Within the lines below, the span from the line with "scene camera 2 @" to the line with "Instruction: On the", both ends included, is to be reproduced exactly, with pictures omitted.

Records from a collection
--- START ---

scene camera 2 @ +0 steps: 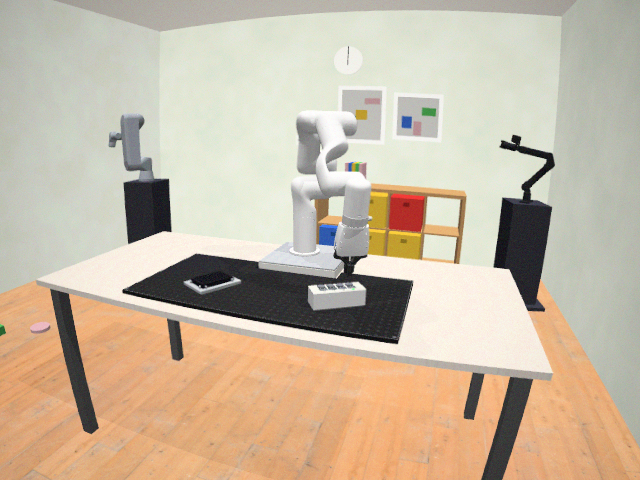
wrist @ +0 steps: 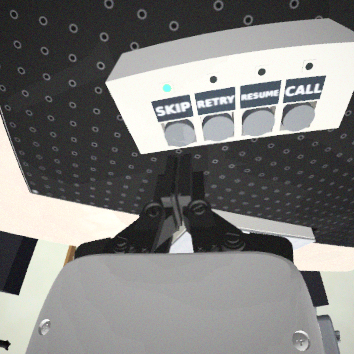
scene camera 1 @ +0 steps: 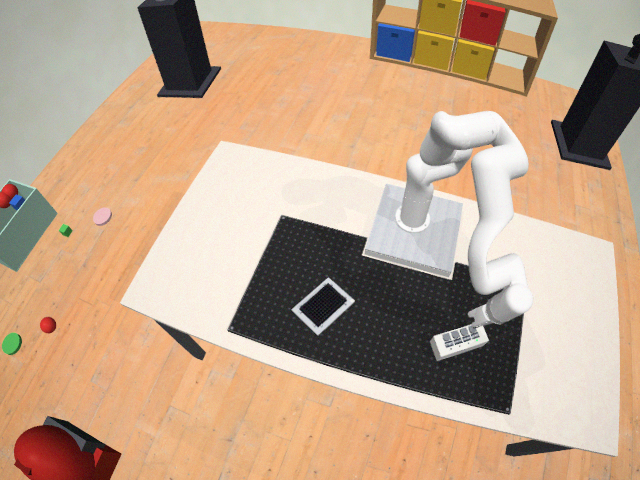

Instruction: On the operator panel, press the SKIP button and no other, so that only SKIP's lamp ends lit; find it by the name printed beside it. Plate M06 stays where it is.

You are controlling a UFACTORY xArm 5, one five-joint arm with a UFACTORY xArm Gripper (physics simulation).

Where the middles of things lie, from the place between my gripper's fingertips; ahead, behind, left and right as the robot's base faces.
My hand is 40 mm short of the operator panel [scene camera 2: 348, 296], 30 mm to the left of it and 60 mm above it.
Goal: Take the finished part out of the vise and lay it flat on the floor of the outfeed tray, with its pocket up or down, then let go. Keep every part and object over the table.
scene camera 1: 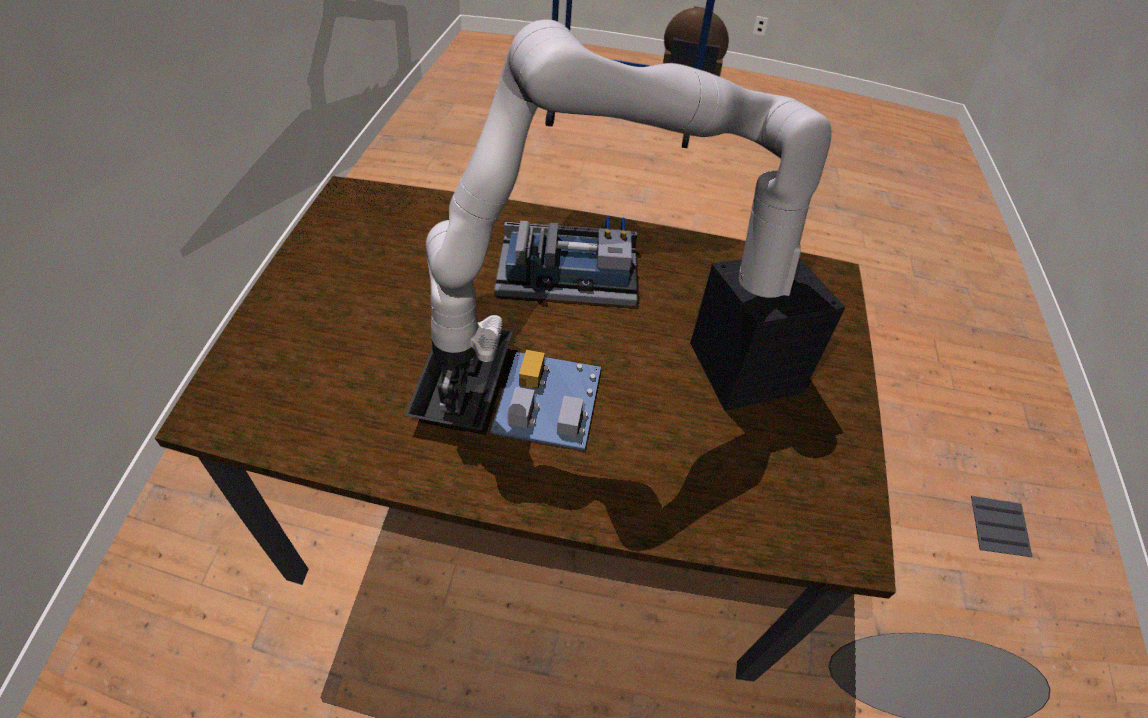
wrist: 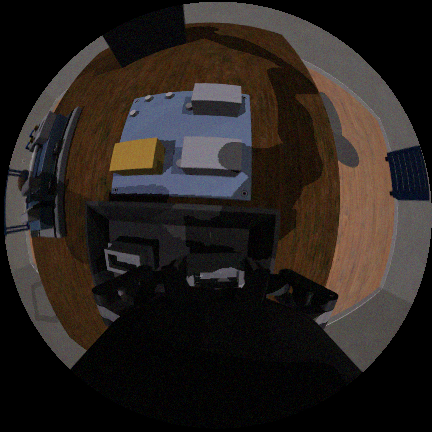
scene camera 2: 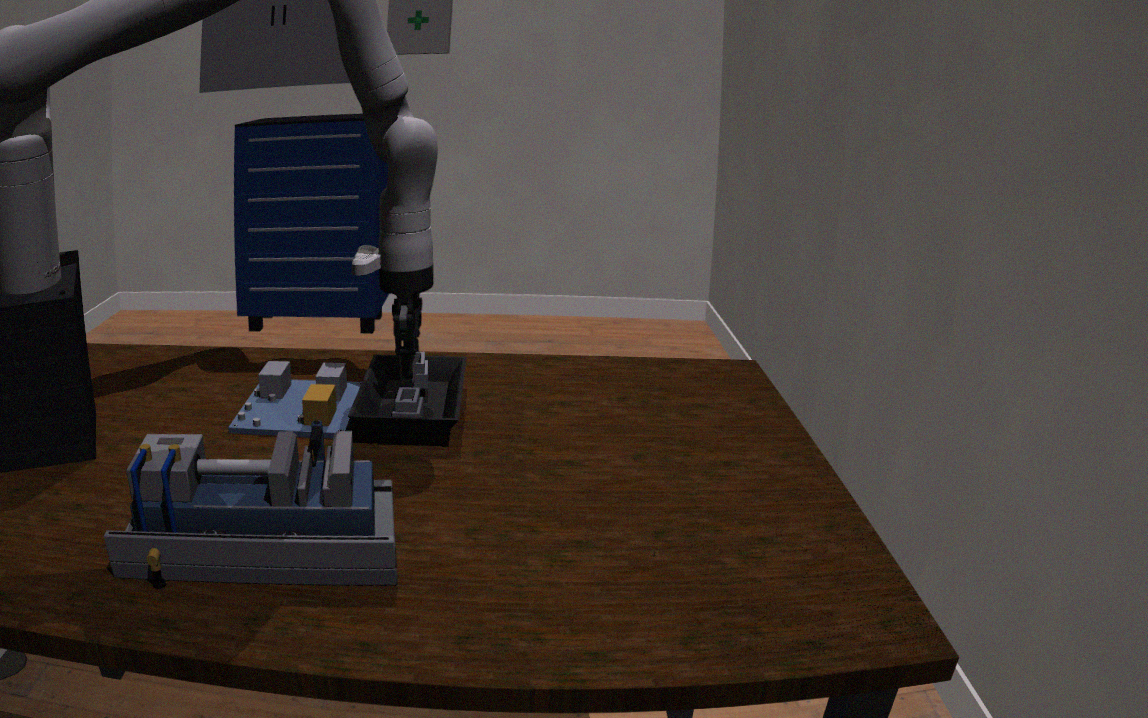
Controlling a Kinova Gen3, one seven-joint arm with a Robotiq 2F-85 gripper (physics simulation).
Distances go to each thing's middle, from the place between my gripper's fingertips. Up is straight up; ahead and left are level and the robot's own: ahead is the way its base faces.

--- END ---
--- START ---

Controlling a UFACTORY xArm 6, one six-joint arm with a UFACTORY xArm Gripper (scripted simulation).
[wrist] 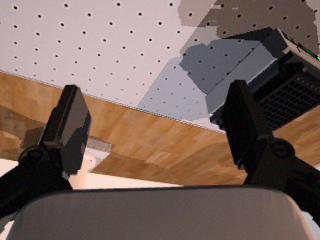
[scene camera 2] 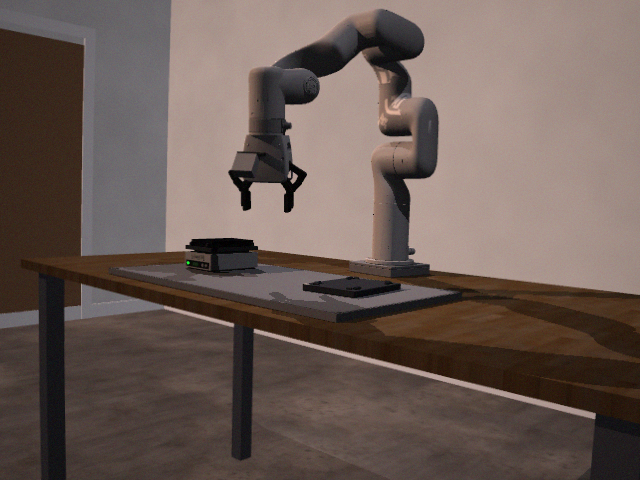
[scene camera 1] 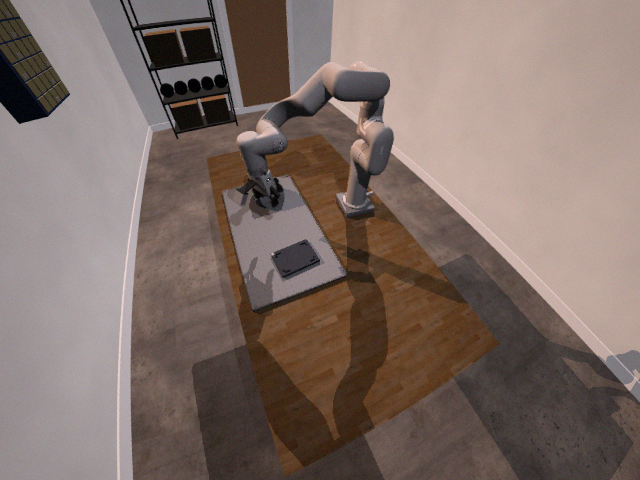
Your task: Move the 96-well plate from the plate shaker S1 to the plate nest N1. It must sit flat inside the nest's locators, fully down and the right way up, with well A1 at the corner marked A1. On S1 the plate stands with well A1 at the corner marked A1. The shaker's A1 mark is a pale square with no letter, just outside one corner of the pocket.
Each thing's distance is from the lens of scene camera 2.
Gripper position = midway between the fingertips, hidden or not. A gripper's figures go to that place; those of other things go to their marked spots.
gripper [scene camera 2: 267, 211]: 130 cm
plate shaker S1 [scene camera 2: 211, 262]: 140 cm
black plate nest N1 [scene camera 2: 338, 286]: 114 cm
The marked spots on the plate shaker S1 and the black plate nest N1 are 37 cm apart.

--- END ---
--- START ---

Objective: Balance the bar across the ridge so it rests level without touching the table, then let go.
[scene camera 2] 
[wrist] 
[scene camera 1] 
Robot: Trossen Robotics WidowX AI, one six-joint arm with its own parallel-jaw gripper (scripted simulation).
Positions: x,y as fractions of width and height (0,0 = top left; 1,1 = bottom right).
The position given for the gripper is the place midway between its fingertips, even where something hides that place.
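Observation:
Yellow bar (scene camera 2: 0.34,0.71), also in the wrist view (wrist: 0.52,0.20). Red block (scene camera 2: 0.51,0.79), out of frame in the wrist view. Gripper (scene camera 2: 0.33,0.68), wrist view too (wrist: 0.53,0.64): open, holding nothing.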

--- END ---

● Final answer:
scene camera 2 @ +0 steps: 
wrist @ +0 steps: 
scene camera 1 @ +0 steps: 

Instruction: On the operator panel, press the SKIP button and no other, so that only SKIP's lamp ends lit; find it by the name printed beside it. Plate M06 stays where it is.

This completes the answer.